On the other hand, the particular social causes of our era—especially those involving race or sexual identity—are shrouded in such tremendous solemnity that joking about them in any way is an unpardonable sin. It is the world, not the church, that has forgotten how to properly enjoy life’s humor.

It is a good thing when Christians are able to show our neighbors how to laugh in a healthy way—how to use humor to cultivate humility, to express zest for God’s creation, and to develop a sense of wonder. “Mr. Mehan’s Mildly Amusing Mythical Mammals” is one such effort.

The book is not an easy volume to describe. It holds a poem for each letter of the alphabet, and the poems describe creatures the author made up. It’s filled with imaginative oil paintings and calligraphic art work.

Despite using the alphabet as the spine to tie it all together, it is not a children’s book in the usual sense. Adults and older kids are most likely to enjoy it and to appreciate the large glossary full of historical references, written in a style reminiscent of the vigorous, intelligent nonsense more often found in books written by Brits who lived through World War I or II.

“Mr. Mehan’s Mildly Amusing Mythical Mammals” is a little difficult to parse because it fits neither sides of our culture’s dichotomy. It discards the sophistication of modern mockery by treating nonsense seriously. Both author and illustrator have clearly devoted their hearts to their fantastical, imaginary animals.

At the same time, it isn’t William Bennett’s “Book of Virtues,” intended to inculcate a list of moral values. Nor, of course, is it designed to subvert cultural expectations via genderswapped, politically woke mammals or anything else patently important. It is merely itself.

And it is special. There is unexpected charm in a tiny-winged creature like the Blug, who is “quite a slug,” but “seems not to care, / As he happily chugs through the cumbersome air.” There is something invigorating about the Inowallah, who perch,

Up in tree-tops old as seas,
Swaying in a tropic breeze,
Giving out its haunting call,
To the other Inowall.

There is, also, a warning to readers in the gloom of the Evol whose eyes have lost sight: “First colors failed, then by degrees, / The shadows showed him whate’er he pleased.”

Many readers will wonder what they are supposed to do with the poems—how seriously to take them, how deeply to look for hidden meanings or cultural connections.

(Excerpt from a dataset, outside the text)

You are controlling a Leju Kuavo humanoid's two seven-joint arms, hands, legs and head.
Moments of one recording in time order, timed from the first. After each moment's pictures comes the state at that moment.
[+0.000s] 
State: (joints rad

Some readers will find this frustrating. I would have liked to see a little more overall cohesion in the book. Two of the characters appear and reappear just enough to provide a hint of overarching plot, but this could have been made more satisfying with a little more development.

Yet reading this book it is like hanging out with smart people who love life, love learning, and who talk in interesting ways, without necessarily feeling a need to talk about anything serious. It breathes a kind of joyfulness.

When C.S. Lewis wrote his dedication for “The Lion, the Witch, and the Wardrobe,” he suggested that fairy tales belong to the young but also to those old enough to begin reading them again; and Mehan too addresses both children and adult readers. “Mr. Mehan’s Mildly Amusing Mythical Mammals” may be difficult to describe, but it has what matters most: that vital spark that brings good books alive. It is well worth sharing with your family this Christmas season and beyond.